#### [PROMPT]
Report each line of the entries that contains the word "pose", copied in full.

#### [GIVEN ENTRIES]
━━━━━━━━━━

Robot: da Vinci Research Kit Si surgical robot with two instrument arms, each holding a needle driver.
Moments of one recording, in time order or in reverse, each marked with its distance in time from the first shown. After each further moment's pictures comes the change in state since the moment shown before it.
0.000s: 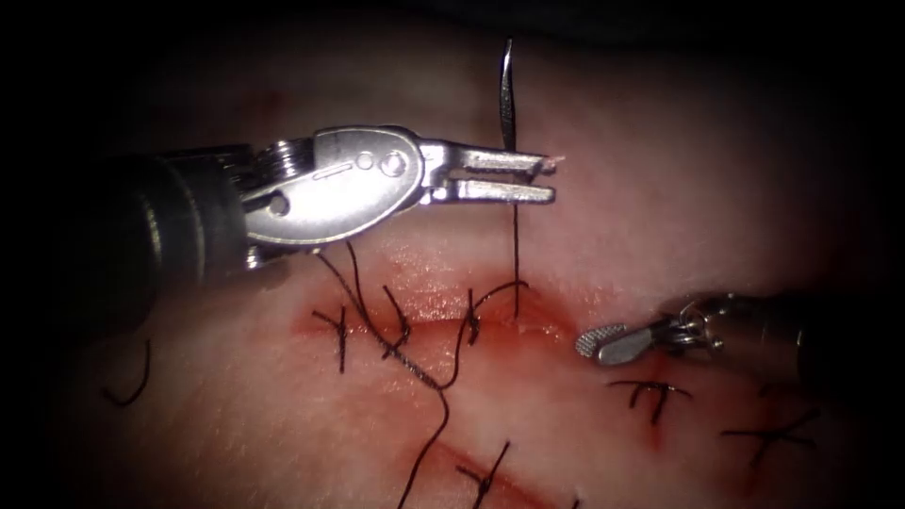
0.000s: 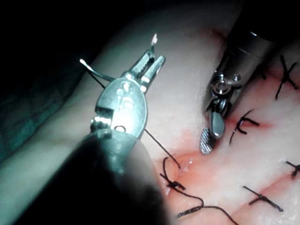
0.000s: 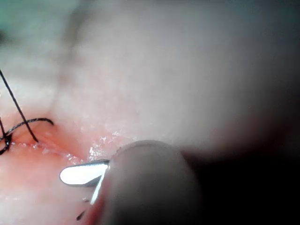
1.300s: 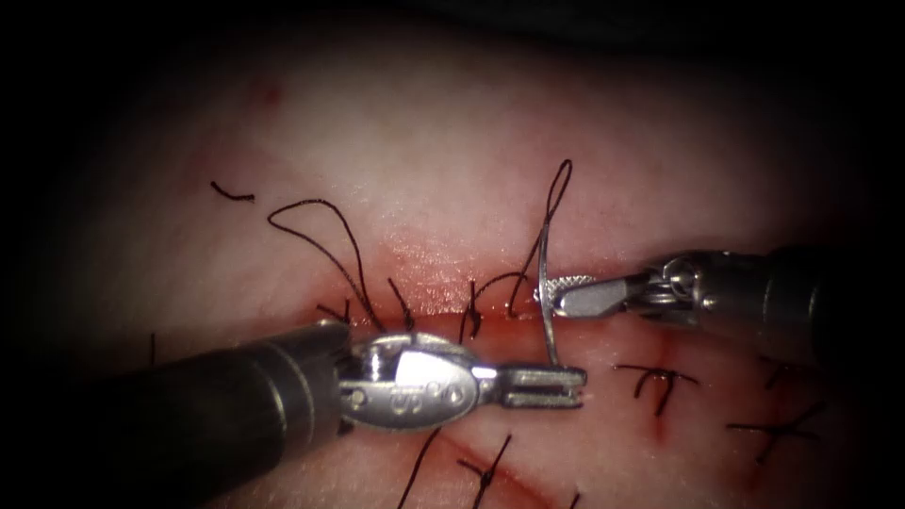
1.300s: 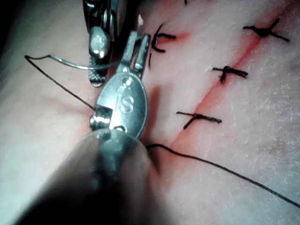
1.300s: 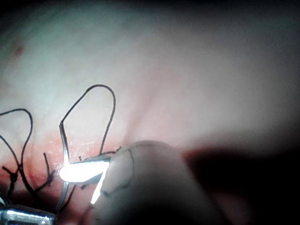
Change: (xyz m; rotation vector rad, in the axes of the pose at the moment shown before) right arm 0.005 -0.011 0.007 -0.029 0.168 -0.146; left arm -0.010 0.013 0.005 -0.039 0.049 0.184
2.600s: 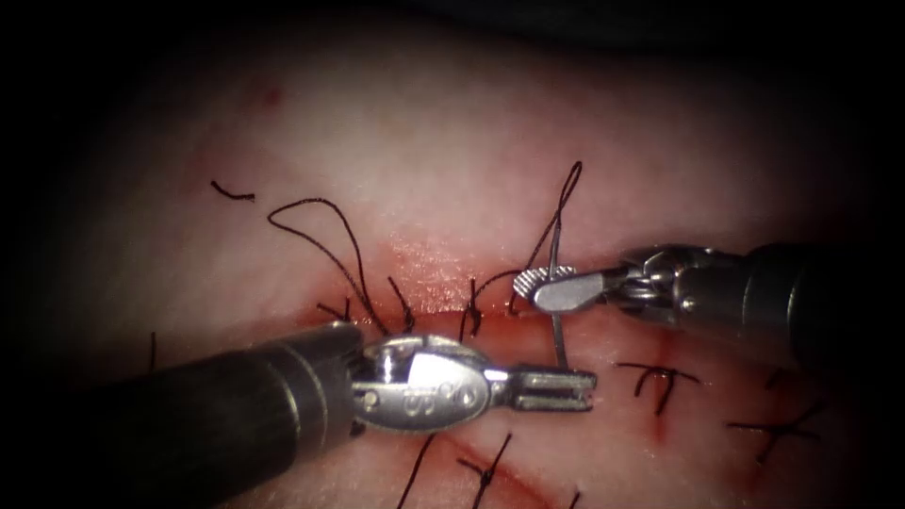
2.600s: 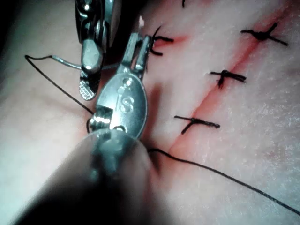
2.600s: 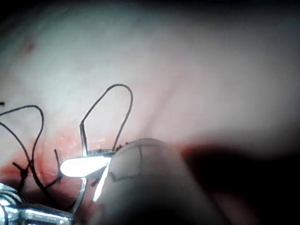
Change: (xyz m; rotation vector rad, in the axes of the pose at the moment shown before) right arm 0.000 0.000 0.002 -0.027 -0.041 -0.053; left arm 0.000 0.000 0.001 -0.034 -0.021 -0.002
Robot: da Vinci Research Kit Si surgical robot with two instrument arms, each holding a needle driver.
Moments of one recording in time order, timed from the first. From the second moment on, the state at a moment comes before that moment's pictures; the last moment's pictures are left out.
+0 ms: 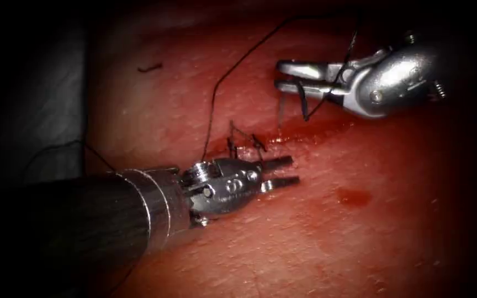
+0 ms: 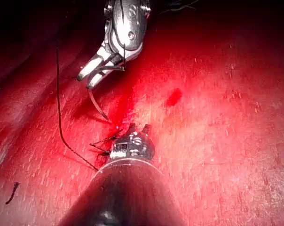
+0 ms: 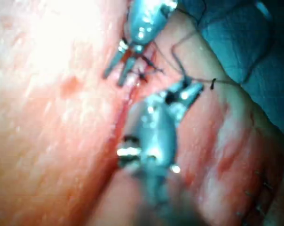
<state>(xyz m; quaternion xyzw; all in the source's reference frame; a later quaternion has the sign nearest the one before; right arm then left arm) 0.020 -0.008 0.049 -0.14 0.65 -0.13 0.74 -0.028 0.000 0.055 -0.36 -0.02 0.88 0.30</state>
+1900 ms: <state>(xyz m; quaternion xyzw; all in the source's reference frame) 0.020 -0.015 0.053 -0.20 0.64 -0.20 0.71 -0.027 0.000 0.054 -0.36 -0.03 0.88 0.30</state>
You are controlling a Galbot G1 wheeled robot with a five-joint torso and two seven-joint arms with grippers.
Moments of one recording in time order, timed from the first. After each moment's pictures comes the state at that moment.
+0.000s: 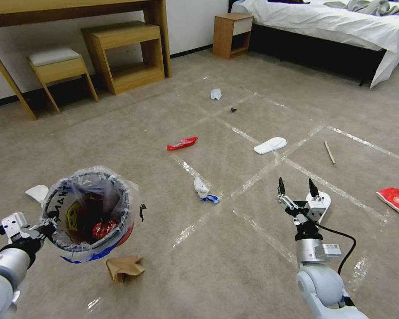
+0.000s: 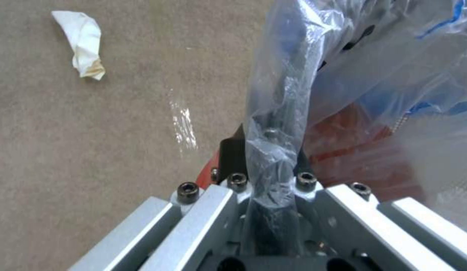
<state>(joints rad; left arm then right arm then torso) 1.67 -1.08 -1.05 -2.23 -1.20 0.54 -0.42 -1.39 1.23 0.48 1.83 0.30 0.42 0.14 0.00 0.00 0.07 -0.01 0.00</state>
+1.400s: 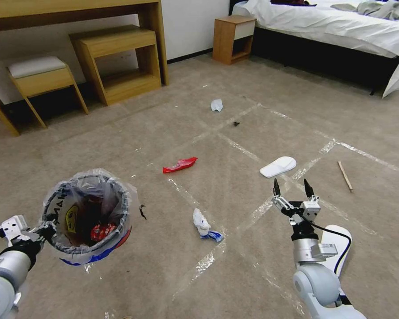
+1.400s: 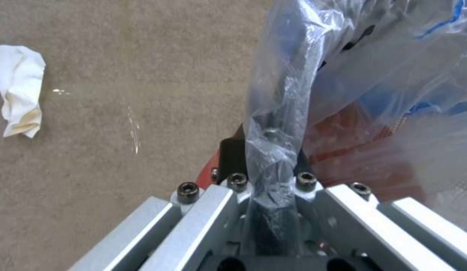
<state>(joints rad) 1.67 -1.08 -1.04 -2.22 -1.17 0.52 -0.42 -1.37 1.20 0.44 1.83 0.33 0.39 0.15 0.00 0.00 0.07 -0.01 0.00</state>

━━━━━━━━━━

#### [ANSWER BELOW]
Change: (xyz m; rotation vector rad, in the axes of the pose at the moment shown before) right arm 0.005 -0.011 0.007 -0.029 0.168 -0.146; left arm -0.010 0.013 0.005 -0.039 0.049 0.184
Change: (xyz m; rotation vector rad, in the axes of the pose at the moment shown before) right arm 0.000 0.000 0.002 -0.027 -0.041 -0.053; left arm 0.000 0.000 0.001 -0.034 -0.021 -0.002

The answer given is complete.